DIRECTIONS: Please reproduce the following records exactly, with nothing omitted.

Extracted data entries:
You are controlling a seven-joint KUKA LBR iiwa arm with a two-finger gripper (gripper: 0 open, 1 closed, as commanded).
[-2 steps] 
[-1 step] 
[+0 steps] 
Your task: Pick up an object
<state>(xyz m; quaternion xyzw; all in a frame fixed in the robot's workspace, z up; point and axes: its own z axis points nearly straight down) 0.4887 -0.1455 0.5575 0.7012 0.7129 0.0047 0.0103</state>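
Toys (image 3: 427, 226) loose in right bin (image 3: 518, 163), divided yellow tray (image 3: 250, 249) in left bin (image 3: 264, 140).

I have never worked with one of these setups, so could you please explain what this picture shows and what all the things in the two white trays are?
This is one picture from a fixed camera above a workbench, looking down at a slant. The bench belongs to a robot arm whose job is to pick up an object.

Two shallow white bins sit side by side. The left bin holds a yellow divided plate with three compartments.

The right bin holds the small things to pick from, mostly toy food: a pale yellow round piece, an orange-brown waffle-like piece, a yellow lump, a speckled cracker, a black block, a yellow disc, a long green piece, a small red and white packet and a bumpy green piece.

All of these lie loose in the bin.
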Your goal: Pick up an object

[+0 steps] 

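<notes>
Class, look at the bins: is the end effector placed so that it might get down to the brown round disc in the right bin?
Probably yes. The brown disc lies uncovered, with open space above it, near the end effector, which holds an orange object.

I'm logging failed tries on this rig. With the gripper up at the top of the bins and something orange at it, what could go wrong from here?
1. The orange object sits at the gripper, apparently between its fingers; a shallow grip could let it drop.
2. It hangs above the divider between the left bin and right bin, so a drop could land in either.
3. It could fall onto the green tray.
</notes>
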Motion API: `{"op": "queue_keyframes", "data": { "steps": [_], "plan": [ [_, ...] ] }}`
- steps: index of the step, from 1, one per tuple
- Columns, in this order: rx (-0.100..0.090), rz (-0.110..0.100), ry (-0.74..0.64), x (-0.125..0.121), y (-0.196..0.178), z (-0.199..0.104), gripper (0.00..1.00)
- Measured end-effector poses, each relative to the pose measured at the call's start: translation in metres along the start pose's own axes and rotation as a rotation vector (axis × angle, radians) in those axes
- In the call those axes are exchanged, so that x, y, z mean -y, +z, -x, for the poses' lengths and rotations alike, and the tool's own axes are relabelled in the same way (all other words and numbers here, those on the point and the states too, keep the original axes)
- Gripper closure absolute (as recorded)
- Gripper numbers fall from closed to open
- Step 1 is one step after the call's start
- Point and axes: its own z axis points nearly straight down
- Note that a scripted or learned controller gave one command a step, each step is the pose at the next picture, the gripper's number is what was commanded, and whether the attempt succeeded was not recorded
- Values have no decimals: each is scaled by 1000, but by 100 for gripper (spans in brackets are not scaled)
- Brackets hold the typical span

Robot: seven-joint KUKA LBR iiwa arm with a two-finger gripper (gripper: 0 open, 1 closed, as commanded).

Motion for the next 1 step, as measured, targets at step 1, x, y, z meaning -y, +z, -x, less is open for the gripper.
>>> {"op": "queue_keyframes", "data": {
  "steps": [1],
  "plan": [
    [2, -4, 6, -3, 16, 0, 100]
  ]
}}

YOUR SOLUTION:
You are controlling a seven-joint KUKA LBR iiwa arm with a two-finger gripper (gripper: 0 open, 1 closed, as commanded).
[-2 steps] 
[-1 step] 
[+0 steps] 
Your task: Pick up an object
<state>(xyz m; quaternion xyzw; all in a frame fixed in the robot's workspace, z up; point and axes: its own z axis points nearly straight down) 0.4887 -0.1455 0.5575 0.7012 0.7129 0.0047 0.0103</state>
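Toys (image 3: 427, 226) loose in right bin (image 3: 518, 163), divided yellow tray (image 3: 250, 249) in left bin (image 3: 264, 140).

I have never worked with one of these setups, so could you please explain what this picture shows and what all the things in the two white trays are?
This is one picture from a fixed camera above a workbench, looking down at a slant. The bench belongs to a robot arm whose job is to pick up an object.

Two shallow white bins sit side by side. The left bin holds a yellow divided plate with three compartments.

The right bin holds the small things to pick from, mostly toy food: a pale yellow round piece, an orange-brown waffle-like piece, a yellow lump, a speckled cracker, a black block, a yellow disc, a long green piece, a small red and white packet and a bumpy green piece.

All of these lie loose in the bin.
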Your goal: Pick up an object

[+0 steps] 

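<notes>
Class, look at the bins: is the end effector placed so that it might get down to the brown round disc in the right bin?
Probably yes. The brown disc lies uncovered, with open space above it, near the end effector, which holds an orange object.

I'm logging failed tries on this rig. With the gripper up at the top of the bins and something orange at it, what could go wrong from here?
1. The orange object sits at the gripper, apparently between its fingers; a shallow grip could let it drop.
2. It hangs above the divider between the left bin and right bin, so a drop could land in either.
3. It could fall onto the green tray.
</notes>
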Motion API: `{"op": "queue_keyframes", "data": { "steps": [_], "plan": [ [_, ...] ] }}`
- steps: index of the step, from 1, one per tuple
- Columns, in this order: rx (-0.100..0.090), rz (-0.110..0.100), ry (-0.74..0.64), x (-0.125..0.121), y (-0.196..0.178), z (-0.199..0.104), gripper (0.00..1.00)
- Measured end-effector poses, each relative to the pose measured at the call's start: translation in metres along the start pose's own axes and rotation as a rotation vector (axis × angle, radians) in those axes
- In the call those axes are exchanged, so that x, y, z mean -y, +z, -x, for the poses' lengths and rotations alike, and the tool's own axes are relabelled in the same way (all other words and numbers here, those on the point and the states too, keep the original axes)
- Gripper closure absolute (as recorded)
- Gripper numbers fall from closed to open
- Step 1 is one step after the call's start
- Point and axes: its own z axis points nearly straight down
- Note that a scripted or learned controller gave one command a step, each step is the pose at the next picture, the gripper's number is what was commanded, and whether the attempt succeeded was not recorded
- Values have no decimals: each is scaled by 1000, but by 100 for gripper (spans in brackets are not scaled)
- Brackets hold the typical span

Robot: seven-joint KUKA LBR iiwa arm with a two-finger gripper (gripper: 0 open, 1 closed, as commanded).

Motion for the next 1 step, as measured, targets at step 1, x, y, z meaning -y, +z, -x, less is open for the gripper.
>>> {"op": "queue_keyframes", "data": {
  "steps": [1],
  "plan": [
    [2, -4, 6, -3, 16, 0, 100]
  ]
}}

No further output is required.